● **TASK TO CARRY OUT**:
This exercise calls for retyping every line below exactly, with the images omitted.

========================

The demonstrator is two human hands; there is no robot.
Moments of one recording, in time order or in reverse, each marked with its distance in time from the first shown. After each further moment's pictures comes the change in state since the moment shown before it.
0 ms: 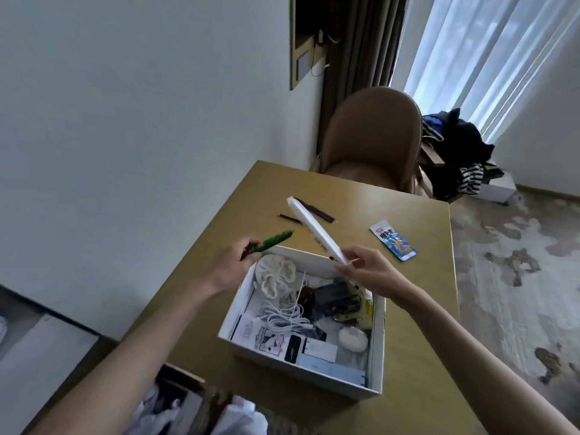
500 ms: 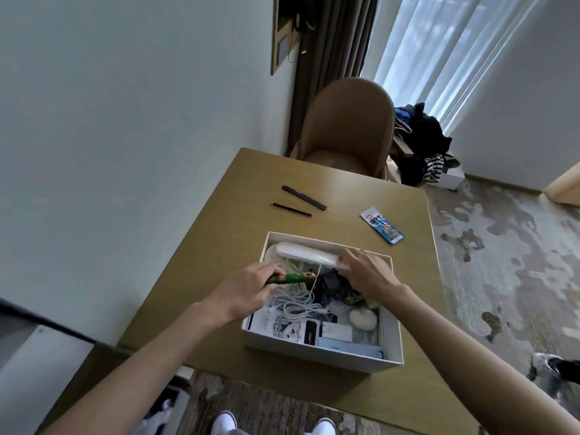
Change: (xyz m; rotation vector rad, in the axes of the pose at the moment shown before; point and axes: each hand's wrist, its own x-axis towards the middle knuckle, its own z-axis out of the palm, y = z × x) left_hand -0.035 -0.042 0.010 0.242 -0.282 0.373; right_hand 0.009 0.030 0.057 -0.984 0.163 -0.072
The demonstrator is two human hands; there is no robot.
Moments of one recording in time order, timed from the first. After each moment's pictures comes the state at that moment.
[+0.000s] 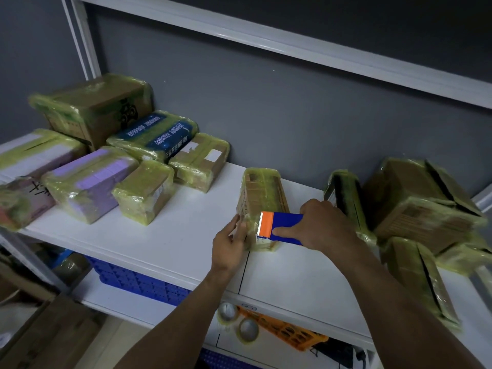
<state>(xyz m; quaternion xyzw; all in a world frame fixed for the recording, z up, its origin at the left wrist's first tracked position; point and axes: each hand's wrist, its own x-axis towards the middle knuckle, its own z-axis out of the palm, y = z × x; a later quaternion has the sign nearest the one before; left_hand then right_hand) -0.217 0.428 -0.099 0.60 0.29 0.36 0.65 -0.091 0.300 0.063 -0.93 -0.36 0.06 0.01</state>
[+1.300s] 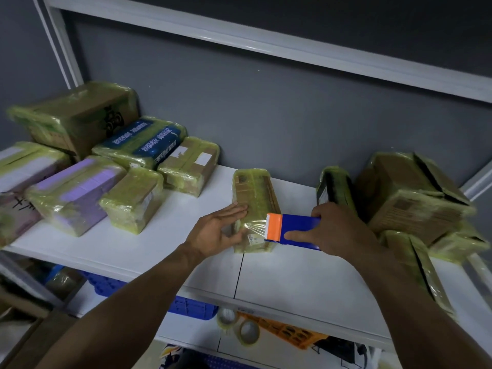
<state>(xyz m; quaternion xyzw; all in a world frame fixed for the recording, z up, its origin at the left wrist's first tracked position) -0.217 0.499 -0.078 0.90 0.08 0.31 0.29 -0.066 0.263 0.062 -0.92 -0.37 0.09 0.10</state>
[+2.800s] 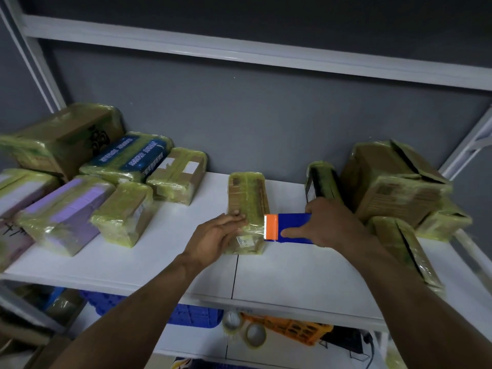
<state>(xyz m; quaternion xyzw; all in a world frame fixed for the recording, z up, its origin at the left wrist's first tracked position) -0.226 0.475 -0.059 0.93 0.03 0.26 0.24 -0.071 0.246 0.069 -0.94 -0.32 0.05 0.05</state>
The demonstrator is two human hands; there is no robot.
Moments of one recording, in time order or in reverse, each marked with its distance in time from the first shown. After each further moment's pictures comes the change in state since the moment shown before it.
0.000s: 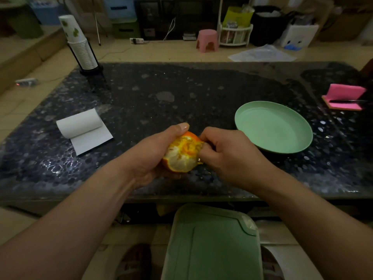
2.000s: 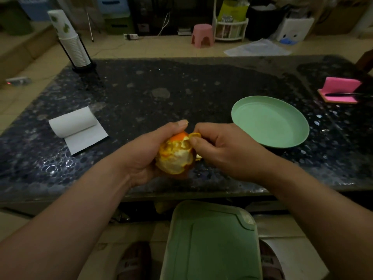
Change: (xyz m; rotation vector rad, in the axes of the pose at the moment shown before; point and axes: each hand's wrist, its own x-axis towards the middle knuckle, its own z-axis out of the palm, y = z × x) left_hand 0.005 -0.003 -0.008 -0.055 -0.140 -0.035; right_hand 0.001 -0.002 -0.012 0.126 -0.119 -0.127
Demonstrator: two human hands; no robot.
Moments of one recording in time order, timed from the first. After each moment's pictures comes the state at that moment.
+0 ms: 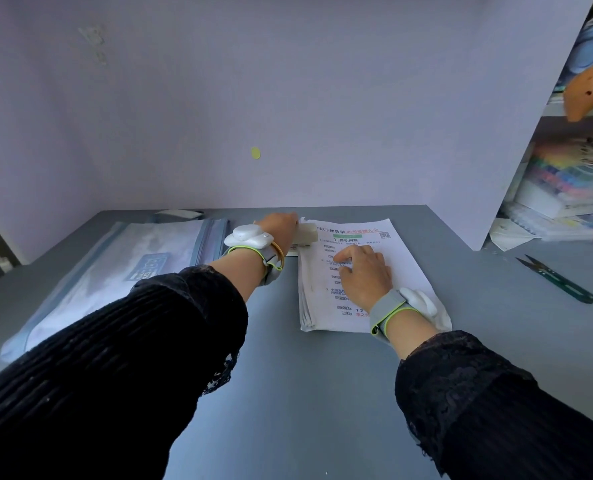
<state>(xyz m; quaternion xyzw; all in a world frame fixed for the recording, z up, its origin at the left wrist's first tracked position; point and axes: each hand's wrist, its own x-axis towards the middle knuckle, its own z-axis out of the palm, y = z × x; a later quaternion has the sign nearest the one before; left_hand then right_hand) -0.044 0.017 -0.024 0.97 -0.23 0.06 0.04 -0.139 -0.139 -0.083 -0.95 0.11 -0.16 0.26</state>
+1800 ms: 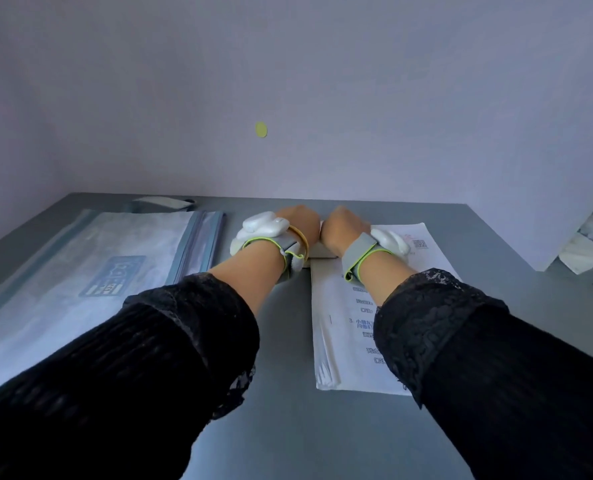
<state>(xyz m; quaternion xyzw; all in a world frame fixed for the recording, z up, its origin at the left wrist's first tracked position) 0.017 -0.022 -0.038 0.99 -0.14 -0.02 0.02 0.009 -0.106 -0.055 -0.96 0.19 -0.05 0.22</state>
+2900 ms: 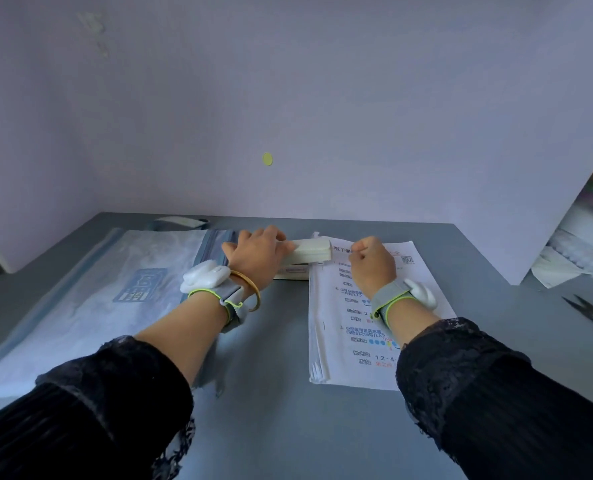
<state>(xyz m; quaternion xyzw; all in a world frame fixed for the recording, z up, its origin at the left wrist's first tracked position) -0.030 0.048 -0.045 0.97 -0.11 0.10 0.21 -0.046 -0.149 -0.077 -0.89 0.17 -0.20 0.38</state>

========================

● **TASK ANSWER**:
The demonstrator is two human hands; there is no robot.
Moments of one recording, in time order or in reverse, each marked with its distance in time from the first shown. After each further moment's pictures comes the change in state since the moment shown before it.
0 ms: 
500 ms: 
Change: (xyz m; rotation vector rad, in the axes of the pose at the moment shown before; point and axes: each hand's wrist, its own x-axis towards the middle knuckle, its own z-axis out of the palm, y = z × x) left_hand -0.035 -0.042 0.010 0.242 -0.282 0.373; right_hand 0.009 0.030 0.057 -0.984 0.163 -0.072
The demonstrator is two human hands; there is no robot.
Moments of one recording in time order, timed from the first. After each moment's pictures comes the state at that moment.
[+0.000s] 
<state>(xyz m; quaternion xyzw; all in a world frame fixed for the recording, z up, its origin at the left wrist's first tracked position; point and axes: each hand's wrist, its own x-axis towards the middle knuckle, its own z-axis out of the palm, y = z × x; a later quaternion has the sign nearest the one before; left_hand then right_hand) -0.217 0.428 -0.099 0.60 0.29 0.36 0.65 -0.091 0.300 0.063 -0.93 -0.36 0.06 0.01</state>
[+1.300s] 
<state>(xyz m; quaternion xyzw; all in a world frame fixed for the recording, z up, its origin at the left wrist's first tracked position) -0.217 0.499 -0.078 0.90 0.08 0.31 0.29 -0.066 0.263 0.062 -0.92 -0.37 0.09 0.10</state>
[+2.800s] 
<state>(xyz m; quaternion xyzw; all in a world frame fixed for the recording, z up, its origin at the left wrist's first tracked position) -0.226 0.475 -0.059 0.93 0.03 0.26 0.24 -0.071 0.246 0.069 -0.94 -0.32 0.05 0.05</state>
The demonstrator is two human hands; there is no robot.
Moments of one recording, in time order or in reverse, each marked with its distance in time from the first shown. After each further moment's pictures comes the change in state since the moment shown before it.
0.000s: 
2.000s: 
Change: (xyz m; rotation vector rad, in the axes of the pose at the moment shown before; point and axes: each hand's wrist, its own x-axis towards the middle knuckle, its own z-axis out of the palm, y = z × x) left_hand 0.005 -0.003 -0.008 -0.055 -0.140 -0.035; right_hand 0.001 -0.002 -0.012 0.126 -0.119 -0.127
Demonstrator: two human hands; no robot.
Moments of one recording in time order, timed from the first. After each moment's pictures comes the state at that moment.
+0 ms: 
<state>(xyz m; quaternion xyzw; all in a world frame fixed for the recording, z up, its origin at the left wrist's first tracked position; point and axes: each hand's wrist, its own x-axis towards the middle knuckle, its own z-axis out of the palm, y = z × x; a later quaternion has the sign nearest the one before; left_hand then right_hand) -0.044 0.017 -0.024 0.97 -0.23 0.06 0.04 -0.139 -0.139 -0.083 -0.95 0.11 -0.16 0.26</state>
+1800 ms: 
<state>(xyz m; quaternion xyzw; all in a world frame fixed for the recording, z up, its origin at the left wrist's first tracked position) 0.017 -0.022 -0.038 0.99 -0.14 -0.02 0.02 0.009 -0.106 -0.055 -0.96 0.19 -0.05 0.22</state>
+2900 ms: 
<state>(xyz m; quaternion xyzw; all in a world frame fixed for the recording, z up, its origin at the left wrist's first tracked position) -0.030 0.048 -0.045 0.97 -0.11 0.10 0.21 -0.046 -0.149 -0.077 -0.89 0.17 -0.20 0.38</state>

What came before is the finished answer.